* _Data shown_:
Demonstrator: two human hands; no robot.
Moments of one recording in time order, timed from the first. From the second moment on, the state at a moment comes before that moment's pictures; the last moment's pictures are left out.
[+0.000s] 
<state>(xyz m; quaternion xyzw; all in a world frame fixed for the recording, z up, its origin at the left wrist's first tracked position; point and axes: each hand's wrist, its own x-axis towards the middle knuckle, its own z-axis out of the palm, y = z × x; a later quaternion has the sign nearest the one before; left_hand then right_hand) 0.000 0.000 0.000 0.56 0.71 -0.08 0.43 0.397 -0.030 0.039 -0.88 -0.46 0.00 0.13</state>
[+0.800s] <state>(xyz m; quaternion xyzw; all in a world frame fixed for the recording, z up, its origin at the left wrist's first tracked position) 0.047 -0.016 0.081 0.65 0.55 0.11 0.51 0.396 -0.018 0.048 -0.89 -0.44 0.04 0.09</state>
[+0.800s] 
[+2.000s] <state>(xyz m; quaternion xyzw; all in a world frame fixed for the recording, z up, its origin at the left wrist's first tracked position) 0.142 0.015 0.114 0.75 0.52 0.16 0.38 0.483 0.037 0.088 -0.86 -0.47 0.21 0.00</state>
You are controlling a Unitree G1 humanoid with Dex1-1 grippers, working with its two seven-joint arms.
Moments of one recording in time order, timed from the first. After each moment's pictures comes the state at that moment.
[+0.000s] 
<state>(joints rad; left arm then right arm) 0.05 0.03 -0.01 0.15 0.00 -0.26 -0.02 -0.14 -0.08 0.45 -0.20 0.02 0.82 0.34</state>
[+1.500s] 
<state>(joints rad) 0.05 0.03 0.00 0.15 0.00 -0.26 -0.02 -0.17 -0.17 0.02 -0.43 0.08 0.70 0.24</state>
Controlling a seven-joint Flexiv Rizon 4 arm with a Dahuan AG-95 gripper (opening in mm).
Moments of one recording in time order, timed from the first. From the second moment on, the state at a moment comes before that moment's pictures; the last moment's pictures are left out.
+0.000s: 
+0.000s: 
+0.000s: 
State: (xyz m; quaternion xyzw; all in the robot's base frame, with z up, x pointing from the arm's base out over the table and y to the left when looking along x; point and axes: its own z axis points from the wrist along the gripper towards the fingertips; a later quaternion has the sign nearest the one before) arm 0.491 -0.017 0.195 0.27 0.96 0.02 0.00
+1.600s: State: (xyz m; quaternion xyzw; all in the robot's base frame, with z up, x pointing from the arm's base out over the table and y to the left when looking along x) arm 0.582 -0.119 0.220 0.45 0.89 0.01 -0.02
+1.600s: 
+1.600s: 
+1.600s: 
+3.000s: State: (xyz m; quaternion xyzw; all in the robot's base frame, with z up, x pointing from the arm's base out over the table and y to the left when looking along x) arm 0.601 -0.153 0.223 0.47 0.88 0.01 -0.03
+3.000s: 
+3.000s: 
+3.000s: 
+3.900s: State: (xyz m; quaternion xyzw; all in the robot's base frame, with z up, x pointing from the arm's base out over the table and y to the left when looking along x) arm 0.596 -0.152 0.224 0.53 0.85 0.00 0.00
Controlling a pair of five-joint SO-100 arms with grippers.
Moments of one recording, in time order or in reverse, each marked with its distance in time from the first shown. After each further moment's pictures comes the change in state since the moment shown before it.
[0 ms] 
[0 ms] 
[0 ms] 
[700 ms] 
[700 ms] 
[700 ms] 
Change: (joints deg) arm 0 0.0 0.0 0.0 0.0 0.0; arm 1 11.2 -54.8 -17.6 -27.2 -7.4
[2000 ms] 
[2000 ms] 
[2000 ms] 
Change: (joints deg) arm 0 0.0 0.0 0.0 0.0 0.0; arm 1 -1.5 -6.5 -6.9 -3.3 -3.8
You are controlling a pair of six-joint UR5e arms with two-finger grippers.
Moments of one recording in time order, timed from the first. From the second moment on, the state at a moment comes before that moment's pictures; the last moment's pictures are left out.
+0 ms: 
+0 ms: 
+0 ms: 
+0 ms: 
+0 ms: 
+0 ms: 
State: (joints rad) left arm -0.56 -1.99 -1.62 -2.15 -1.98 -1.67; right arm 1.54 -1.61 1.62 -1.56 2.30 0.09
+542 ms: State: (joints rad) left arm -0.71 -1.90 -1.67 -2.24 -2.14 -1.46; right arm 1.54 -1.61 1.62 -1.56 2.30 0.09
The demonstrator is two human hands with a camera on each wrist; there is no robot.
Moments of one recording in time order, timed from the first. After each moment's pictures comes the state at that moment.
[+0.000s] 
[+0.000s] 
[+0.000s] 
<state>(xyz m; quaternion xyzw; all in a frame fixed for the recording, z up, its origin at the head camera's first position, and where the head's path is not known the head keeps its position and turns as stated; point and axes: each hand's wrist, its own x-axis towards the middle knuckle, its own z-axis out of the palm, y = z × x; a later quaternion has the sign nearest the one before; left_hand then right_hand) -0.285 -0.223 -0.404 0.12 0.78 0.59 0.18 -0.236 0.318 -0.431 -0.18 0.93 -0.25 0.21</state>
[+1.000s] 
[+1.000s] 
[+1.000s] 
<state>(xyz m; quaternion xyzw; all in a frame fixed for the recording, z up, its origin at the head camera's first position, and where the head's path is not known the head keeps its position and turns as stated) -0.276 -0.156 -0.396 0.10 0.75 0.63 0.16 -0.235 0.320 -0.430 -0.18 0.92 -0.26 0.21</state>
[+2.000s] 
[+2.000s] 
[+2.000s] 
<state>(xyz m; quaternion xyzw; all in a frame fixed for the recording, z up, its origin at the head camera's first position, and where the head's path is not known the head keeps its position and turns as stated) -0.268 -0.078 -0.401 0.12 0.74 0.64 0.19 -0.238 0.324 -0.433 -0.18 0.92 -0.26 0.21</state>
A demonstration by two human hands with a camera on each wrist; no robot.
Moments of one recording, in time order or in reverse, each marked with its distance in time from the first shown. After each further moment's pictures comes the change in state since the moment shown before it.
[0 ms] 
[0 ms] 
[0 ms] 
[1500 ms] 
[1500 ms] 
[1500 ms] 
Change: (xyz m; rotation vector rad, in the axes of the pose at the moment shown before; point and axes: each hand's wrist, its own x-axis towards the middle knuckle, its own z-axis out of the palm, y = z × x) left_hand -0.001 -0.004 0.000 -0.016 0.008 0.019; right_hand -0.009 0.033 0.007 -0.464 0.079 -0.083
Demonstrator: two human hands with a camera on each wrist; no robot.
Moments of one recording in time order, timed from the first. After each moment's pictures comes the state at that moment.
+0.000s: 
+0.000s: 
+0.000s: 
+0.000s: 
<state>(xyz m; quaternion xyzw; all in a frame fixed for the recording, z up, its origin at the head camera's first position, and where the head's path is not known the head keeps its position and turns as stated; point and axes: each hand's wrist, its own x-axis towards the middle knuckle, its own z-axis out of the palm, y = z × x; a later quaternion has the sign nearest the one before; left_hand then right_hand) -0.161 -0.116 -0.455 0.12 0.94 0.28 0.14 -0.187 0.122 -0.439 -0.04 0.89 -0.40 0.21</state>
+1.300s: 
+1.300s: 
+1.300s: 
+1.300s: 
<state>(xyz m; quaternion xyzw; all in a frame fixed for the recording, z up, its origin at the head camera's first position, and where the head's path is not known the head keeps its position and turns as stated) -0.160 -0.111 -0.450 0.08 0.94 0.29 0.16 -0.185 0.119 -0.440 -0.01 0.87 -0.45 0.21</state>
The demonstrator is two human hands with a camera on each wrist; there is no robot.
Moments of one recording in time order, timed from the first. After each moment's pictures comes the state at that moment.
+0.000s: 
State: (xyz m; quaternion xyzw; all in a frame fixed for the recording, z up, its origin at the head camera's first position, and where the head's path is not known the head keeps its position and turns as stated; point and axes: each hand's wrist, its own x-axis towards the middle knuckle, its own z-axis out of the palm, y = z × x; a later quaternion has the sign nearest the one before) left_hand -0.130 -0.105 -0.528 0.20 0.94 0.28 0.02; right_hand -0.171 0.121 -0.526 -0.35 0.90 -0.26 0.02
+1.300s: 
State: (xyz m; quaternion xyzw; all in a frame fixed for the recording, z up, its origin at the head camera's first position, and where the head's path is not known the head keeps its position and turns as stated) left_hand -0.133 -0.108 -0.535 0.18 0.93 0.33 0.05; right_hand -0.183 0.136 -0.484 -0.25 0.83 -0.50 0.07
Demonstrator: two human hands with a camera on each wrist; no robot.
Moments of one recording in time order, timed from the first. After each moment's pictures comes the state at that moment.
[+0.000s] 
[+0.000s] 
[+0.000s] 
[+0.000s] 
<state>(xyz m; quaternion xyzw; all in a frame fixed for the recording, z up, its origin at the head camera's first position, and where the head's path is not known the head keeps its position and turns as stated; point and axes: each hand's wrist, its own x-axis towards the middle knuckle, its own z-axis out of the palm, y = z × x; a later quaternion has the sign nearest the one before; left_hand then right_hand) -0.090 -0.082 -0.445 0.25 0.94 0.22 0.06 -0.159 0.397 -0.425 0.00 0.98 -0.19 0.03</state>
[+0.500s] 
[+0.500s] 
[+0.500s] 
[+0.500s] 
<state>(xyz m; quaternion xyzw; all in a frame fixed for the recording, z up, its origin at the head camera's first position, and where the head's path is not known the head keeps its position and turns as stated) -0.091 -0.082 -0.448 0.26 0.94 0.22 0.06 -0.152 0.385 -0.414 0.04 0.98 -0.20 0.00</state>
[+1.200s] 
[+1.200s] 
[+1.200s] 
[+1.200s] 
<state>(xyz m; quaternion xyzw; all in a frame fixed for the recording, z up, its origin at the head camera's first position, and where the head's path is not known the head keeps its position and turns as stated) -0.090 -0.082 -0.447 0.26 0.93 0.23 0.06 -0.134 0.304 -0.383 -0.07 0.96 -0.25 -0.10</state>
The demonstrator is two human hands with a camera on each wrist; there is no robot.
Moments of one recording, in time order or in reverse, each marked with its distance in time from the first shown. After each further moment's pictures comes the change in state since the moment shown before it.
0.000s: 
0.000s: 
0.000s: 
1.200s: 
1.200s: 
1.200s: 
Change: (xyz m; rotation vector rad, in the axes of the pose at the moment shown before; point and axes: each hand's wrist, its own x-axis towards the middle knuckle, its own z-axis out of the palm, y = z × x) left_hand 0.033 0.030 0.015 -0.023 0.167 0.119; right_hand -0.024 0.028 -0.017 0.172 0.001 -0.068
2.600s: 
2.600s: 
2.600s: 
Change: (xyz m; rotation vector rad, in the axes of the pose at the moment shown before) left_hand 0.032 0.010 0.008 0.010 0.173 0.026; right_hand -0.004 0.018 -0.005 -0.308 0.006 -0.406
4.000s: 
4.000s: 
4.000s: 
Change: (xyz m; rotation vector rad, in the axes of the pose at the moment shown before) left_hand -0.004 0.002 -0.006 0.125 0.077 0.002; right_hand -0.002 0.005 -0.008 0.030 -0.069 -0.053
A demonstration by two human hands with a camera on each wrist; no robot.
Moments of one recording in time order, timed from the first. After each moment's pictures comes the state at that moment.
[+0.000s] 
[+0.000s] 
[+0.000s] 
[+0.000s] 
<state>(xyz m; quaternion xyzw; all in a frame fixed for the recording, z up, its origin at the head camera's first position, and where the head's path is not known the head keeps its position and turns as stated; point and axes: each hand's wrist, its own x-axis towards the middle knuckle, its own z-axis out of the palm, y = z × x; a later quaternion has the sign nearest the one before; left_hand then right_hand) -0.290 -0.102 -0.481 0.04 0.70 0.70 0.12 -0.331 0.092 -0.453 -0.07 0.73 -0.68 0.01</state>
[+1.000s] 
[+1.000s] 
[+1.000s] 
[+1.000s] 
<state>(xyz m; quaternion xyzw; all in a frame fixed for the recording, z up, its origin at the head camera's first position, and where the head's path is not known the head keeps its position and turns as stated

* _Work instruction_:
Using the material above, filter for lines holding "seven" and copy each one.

* _Response area_:
You are controlling a Unitree G1 humanoid with Dex1-1 grippers, working with its two seven-joint arms.
Controlling a seven-joint Flexiv Rizon 4 arm with a Dahuan AG-95 gripper (opening in mm).

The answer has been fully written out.